→ TASK REQUIREMENTS
What you return should be the complete listing, unchanged, with no pictures in it.

→ DATA BLOCK
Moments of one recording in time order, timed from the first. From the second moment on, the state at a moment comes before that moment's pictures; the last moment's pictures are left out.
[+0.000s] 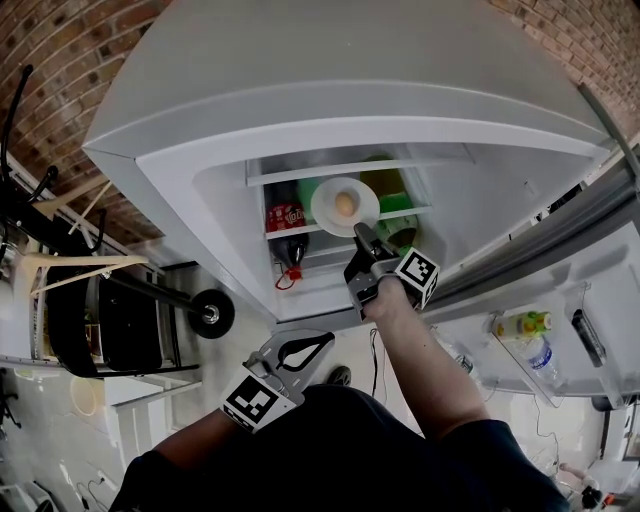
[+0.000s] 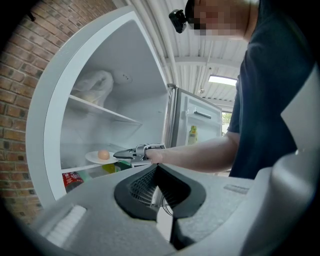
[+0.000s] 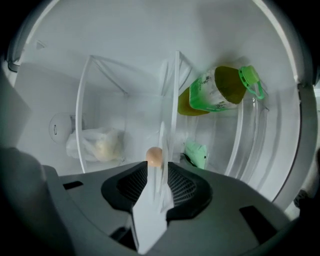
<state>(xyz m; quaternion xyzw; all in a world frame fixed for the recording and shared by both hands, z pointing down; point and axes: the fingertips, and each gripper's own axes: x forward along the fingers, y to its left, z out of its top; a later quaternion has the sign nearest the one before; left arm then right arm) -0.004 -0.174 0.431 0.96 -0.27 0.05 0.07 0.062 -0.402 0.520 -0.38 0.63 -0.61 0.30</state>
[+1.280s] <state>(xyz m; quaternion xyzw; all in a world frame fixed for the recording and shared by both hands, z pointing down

→ SOLUTION TO THE PROBLEM
Moments of one recording in time order, timed from the first. From the second moment on, the state at a moment comes before that moment's pictures; the last moment's pictures are left out.
[+0.000s] 
[+0.000s] 
[+0.000s] 
<state>(xyz m; quaternion xyzw; all in a world frame fixed for the recording and shared by both hands, z pointing down; point and axes: the fingertips, and each gripper's own axes: x forward along the fingers, y to its left, z out of its top; a later quaternion has the sign nearest the one before; left arm then right arm) -0.004 -0.174 0.431 0.96 -0.27 0.05 0.07 0.062 -0.402 0.520 -0.38 0.63 -0.61 0.30</state>
[+1.280s] <state>(xyz m; quaternion xyzw; all in a world frame fixed for the recording and shared by both hands, z pointing down

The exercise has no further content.